**EXERCISE PROMPT**.
Lines holding the word "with" must be located in the listing below and copied.

**DATA EXCERPT**.
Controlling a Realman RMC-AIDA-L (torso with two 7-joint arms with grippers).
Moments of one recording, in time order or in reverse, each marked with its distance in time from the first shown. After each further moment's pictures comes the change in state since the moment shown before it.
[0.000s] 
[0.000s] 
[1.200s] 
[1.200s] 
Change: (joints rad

**RESULT OF THE TASK**.
Controlling a Realman RMC-AIDA-L (torso with two 7-joint arms with grippers).
Moments of one recording, in time order or in reverse, each marked with its distance in time from the first shown. After each further moment's pictures comes the change in state since the moment shown before it.

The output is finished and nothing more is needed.